Screenshot 1: Contextual / editable view when reading an email related to a
customer

Screenshot 2: Social profile of all people involved in the conversation /
account

Screenshot 3: Works well with other social plugins such as Rapportive

Screenshot 4: Activity stream view to look at a timeline of updates

\-------------------

CRMinbox is an attempt to integrate CRM deeply with the email.

Customer Relationship Management is largely about effective communication,
isn't it?

Isn't the point of communication itself a better place to manage customer
relationships...rather than trying to aggregate information about accounts,
deals, tasks, updates, contacts - in a separate silo - an independent
(sometimes loosely integrated) CRM app.

Trying to make the CRM (information) easy to access and update.

Example usage:

\- You open an email (from a customer / partner etc.)

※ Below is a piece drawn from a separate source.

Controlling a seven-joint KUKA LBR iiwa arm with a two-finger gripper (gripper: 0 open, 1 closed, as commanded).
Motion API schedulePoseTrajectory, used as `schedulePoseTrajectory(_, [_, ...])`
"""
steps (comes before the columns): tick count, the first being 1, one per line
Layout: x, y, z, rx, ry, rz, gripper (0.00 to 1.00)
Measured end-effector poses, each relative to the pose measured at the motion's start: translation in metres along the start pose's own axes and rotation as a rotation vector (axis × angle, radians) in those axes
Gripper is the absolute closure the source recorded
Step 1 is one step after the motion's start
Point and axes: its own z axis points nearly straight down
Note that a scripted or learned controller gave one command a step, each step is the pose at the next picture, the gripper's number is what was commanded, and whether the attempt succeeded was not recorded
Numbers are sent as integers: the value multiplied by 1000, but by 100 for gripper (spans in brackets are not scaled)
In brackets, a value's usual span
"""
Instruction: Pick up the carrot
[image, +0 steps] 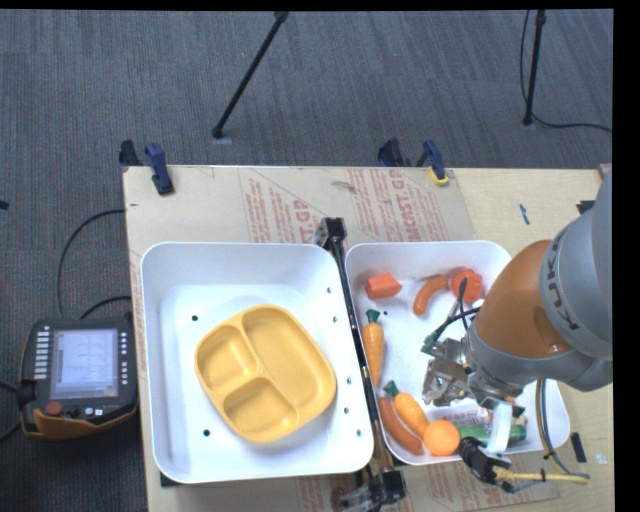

\- Corresponding account(s) are automatically identified and related
information - deals/contacts/tasks/social profiles of people invovled - is
shown in a contextual sidebar right next to the email.

\- You need to post a status update / change the status of a deal. So you
click on the piece of information you wish to edit, change it, press enter -
done.

No going through several clicks / postbacks...no need to leave your Inbox,
head to another system to log/share/update information.